Connecting to External S3 Object Stores
Describes how to connect HPE Ezmeral Unified Analytics Software to external S3 object storage in AWS, MinIO, and HPE Ezmeral Data Fabric Object Store.
Administrators can connect HPE Ezmeral Unified Analytics Software to object storage in AWS S3, MinIO, HPE Ezmeral Data Fabric Object Store, and HPE GreenLake for File Storage. Users can then access data in the connected data sources through clients, such as Spark and Kubeflow notebooks, without providing an access or secret key.
When you configure the data source connection, you provide HPE Ezmeral Unified Analytics Software with the access credentials (access key and secret key); the user does not need the access credentials because HPE Ezmeral Unified Analytics Software uses a proxy to communicate with clients.
Clients talk to the HPE Ezmeral Unified Analytics Software proxy through the data source endpoint URL and pass JWT tokens to authenticate users. Users configure clients to talk to the connected object store.
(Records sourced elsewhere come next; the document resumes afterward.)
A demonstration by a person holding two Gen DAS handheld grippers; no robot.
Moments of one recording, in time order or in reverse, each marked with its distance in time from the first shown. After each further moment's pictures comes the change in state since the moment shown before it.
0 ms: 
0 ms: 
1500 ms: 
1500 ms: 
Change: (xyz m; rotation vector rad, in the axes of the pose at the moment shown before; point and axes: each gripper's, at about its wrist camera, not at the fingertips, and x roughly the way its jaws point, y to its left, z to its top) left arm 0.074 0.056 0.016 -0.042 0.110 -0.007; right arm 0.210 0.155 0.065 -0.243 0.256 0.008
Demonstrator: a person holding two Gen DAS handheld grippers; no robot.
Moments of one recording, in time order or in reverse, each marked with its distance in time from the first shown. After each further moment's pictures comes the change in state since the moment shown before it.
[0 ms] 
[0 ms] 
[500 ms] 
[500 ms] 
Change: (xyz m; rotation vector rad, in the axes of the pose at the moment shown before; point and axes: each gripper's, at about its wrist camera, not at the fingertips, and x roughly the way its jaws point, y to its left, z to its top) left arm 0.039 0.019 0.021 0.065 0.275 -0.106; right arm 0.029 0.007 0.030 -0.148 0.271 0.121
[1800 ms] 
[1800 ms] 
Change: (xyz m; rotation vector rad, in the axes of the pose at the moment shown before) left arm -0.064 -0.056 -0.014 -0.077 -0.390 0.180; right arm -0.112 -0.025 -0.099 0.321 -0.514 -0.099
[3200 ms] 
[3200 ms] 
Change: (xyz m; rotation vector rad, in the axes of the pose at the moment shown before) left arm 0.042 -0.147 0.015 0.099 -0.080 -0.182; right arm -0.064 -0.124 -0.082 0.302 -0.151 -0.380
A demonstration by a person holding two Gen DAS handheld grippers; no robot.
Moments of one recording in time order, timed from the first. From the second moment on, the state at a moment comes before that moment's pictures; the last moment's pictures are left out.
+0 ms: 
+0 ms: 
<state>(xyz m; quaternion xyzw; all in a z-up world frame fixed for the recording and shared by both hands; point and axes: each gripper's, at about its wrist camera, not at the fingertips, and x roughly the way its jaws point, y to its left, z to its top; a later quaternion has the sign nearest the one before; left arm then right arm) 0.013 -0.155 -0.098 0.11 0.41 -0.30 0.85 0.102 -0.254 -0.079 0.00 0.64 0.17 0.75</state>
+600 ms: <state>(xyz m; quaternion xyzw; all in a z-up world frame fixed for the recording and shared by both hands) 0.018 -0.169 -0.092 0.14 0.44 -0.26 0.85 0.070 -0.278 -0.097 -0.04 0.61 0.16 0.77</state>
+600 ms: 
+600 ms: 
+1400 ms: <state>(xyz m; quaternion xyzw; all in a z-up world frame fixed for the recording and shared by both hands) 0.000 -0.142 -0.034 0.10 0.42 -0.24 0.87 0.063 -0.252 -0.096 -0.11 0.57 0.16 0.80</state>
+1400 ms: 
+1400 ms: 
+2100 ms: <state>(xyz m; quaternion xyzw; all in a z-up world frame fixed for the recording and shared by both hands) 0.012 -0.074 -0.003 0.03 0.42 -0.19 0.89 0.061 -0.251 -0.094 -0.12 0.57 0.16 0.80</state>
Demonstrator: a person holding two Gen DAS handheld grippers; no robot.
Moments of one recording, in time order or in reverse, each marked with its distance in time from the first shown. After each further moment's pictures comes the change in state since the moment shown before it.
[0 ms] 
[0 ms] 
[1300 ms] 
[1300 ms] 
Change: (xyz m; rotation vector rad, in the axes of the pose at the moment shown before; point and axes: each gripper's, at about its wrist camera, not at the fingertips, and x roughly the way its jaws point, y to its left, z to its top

Users provide the client with the data source name and endpoint URL (as they appear on the data source tile in the HPE Ezmeral Unified Analytics Software UI), as well as the bucket they want the client to access.
How to Connect HPE Ezmeral Unified Analytics to Object Storage
- Sign in to HPE Ezmeral Unified Analytics Software.
- In the left navigation bar, select Data Engineering > Data Sources.
- On the Data Sources screen, select the Object Store Data tab. NOTEBy default, a local-s3 Ezmeral Data Fabric tile is displayed. This Ezmeral Data Fabric version of S3 is a local S3 version used internally by HPE Ezmeral Unified Analytics Software and cannot be deleted. Do not connect to this data source.
- Click Add New Data Source.
- Click the Add… button in one of the tiles (HPE Ezmeral Data Fabric Object Store, Amazon, MinIO, or HPE GreenLake for File Storage).
- In the drawer that opens, enter the connection properties:
- HPE Ezmeral Data Fabric Object Store
- To connect to HPE Ezmeral Data Fabric Object Store, provide the following information:
- Name - Enter a unique name for the data source.
- Endpoint - Enter the HPE Ezmeral Data Fabric Object Store URL, for
example:
https://<ip-address>:9000
To connect to a secured HPE Ezmeral Data Fabric Object Store, enter the fully qualified domain name (FQDN) of the external HPE Ezmeral Data Fabric Object Store node, for example:https://<FQDN-of-external-DF-s3-node>:9000
- Access Key - Enter the HPE Ezmeral Data Fabric Object Store access key.
- Secret Key - Enter the HPE Ezmeral Data Fabric Object Store secret key.
- Insecure - Only select this option for POCs or demos; do not select
for production environments. If you do not select this option, you must add
the root CA certificate for a secured connection. For a secure HPE Ezmeral Data Fabric Object Store connection, enter the path to the root CA certificate on the node that you specified as the endpoint. Typically, the root CA certificate path is:
/opt/mapr/conf/ca/chain-ca.pem
- AWS S3
- To connect to AWS S3, provide the following information:
- Name - Enter a unique name for the data source.
- Endpoint - Enter the AWS S3 URL, for example
https://s3.us-east-20.amazonaws.com
. - Access Key - Enter the AWS S3 access key.TIPThe access key and secret key are associated with the IAM user in AWS. The IAM policy associated with the user should permit access to buckets. For example, the IAM policy should grant the user read, write, and/or create access on buckets.
- Secret Key - Enter the AWS S3 secret key.
- AWS Region - Enter the AWS region.
- MinIO
- To connect to MinIO, provide the following information:
- Name - Enter a unique name for the data source.
- Endpoint - Enter the MinIO URL.
- Access Key - Enter the MinIO access key.
- Secret Key - Enter the MinIO secret key.
- Insecure - Only select this option for POCs or demos; do not select for production environments. When the option is not selected, you must add the root CA certificate for a secured connection.
- Root Certificate - This is a TLS mode configuration. Add the root CA certificate bundle.
- Click Add. The data source is connected and a new tile for the data source
displays on the Data Sources screen. IMPORTANTThe data source name and endpoint URL display on the tile. Users need this information to connect their clients to the data source. Users can navigate to the Data Sources screen to get the information. See Accessing Data in External S3 Object Stores.
HPE GreenLake for File Storage
- Name - Enter a unique name for the data source.
- Endpoint - Enter the MinIO URL.
- Access Key - Enter the MinIO access key.
- Secret Key - Enter the MinIO secret key.
- Insecure - Only select this option for POCs or demos; do not select for production environments. When the option is not selected, you must add the root CA certificate for a secured connection.
- Root Certificate - This is a TLS mode configuration. Add the root CA certificate bundle.